=== Begin Enclosure ===

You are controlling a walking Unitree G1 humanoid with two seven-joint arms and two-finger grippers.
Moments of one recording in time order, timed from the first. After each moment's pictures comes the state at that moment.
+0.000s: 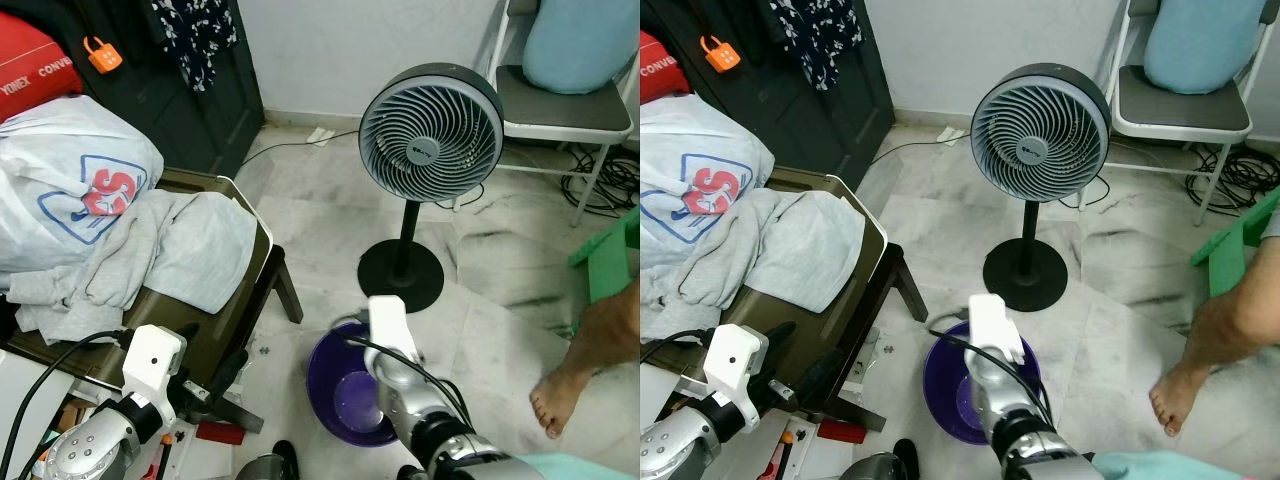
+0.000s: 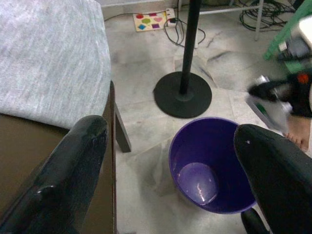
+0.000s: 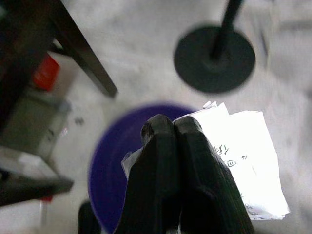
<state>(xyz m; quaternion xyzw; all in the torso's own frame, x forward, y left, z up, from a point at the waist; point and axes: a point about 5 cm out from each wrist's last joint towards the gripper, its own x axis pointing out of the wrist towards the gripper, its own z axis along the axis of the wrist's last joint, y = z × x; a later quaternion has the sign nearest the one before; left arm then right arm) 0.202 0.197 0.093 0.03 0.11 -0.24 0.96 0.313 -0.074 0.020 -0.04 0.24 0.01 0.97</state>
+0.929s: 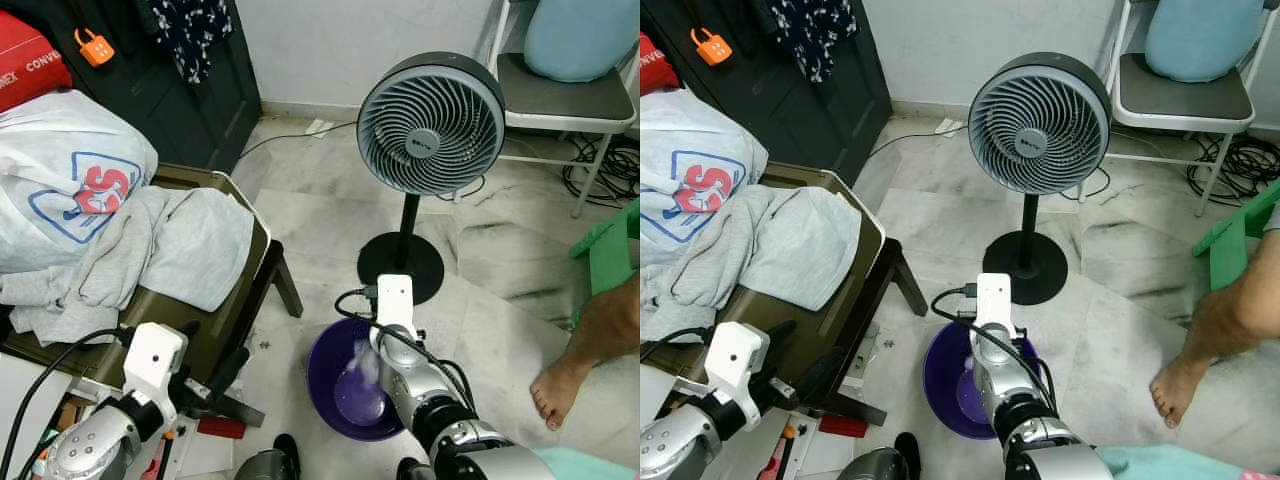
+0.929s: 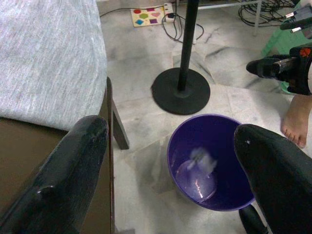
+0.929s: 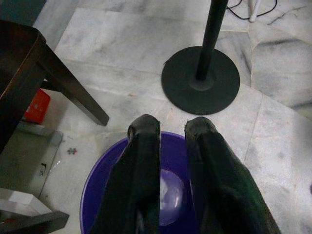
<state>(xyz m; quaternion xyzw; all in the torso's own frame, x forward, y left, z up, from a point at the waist) 0.204 0.195 0.096 0.03 0.11 -0.24 0.96 0.327 -0.086 0.036 -0.02 0.20 -0.02 0.98</state>
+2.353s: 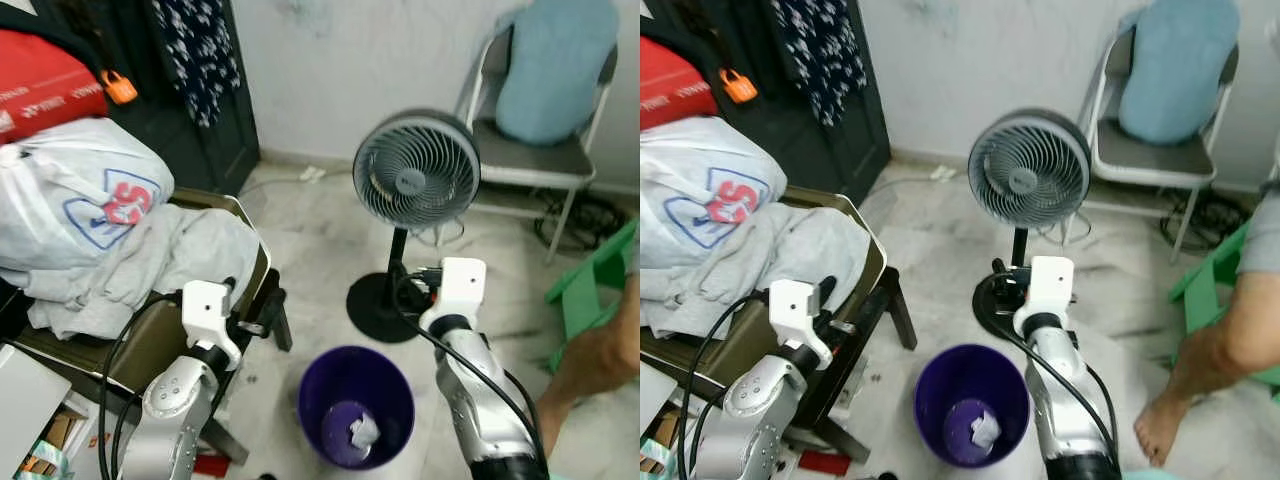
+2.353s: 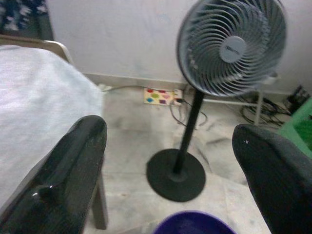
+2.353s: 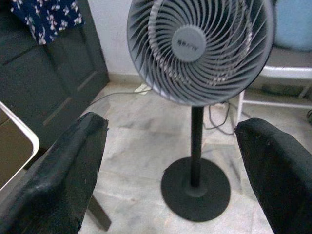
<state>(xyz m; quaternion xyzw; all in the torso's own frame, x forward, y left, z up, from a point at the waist) 0.267 0.144 0.088 -0.07 0.03 -0.16 0.98 0.300 -0.144 0.101 0.03 0.03 0.01 1.00</state>
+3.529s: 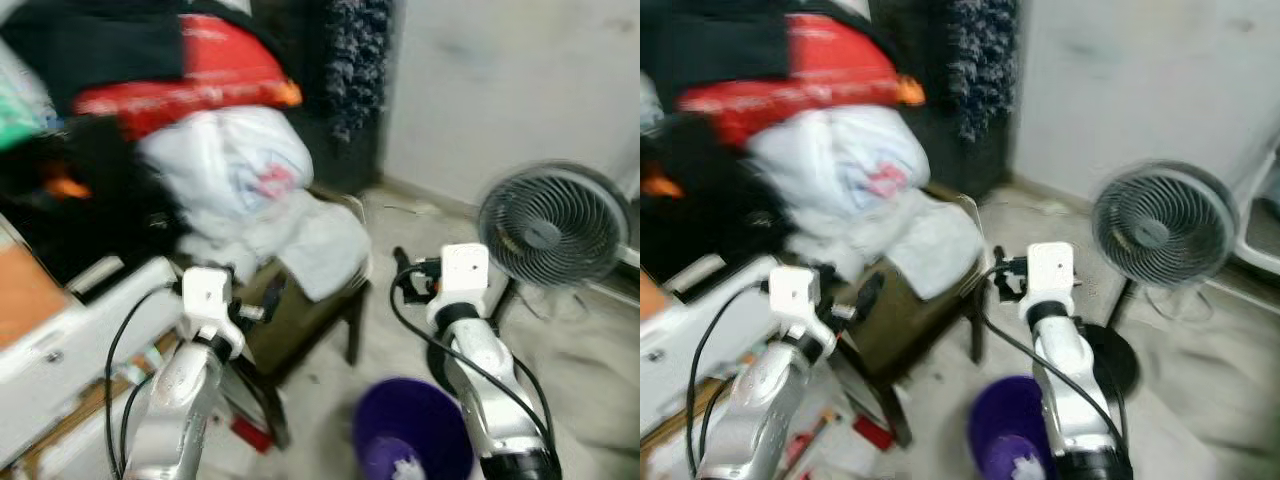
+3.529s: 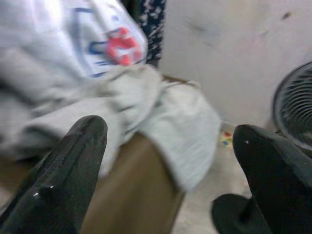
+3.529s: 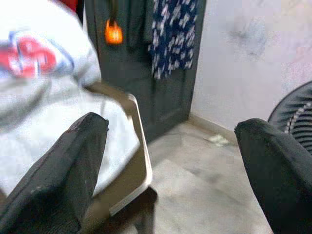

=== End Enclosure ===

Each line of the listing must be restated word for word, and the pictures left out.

You are controlling a walking Unitree G1 humanoid with two seven-joint arms and two-finger grippers.
Moments of one recording in time order, timed from the first. After each moment's pictures comes the state at that moment.
+0.000s: 
+0.000s: 
+0.000s: 
<state>(xyz m; quaternion xyzw; all in the torso's own frame, x forward, y left, z up, from a point at the waist; point and axes: a point about 5 cm out from each wrist's last joint towards the gripper, its own x axis pointing out of the wrist towards the gripper, its own z axis along the axis of the wrist's last joint, y = z × x; a later quaternion has the sign nearest the one before; left arm then right arm) 0.202 0.197 0.093 0.03 0.11 -0.24 0.96 0.313 -0.074 0.020 -0.04 0.24 0.01 0.97</state>
+0.929s: 
+0.929s: 
+0.929s: 
<state>(xyz m; quaternion xyzw; all in the torso's own frame, x forward, y left, z up, from a point at the waist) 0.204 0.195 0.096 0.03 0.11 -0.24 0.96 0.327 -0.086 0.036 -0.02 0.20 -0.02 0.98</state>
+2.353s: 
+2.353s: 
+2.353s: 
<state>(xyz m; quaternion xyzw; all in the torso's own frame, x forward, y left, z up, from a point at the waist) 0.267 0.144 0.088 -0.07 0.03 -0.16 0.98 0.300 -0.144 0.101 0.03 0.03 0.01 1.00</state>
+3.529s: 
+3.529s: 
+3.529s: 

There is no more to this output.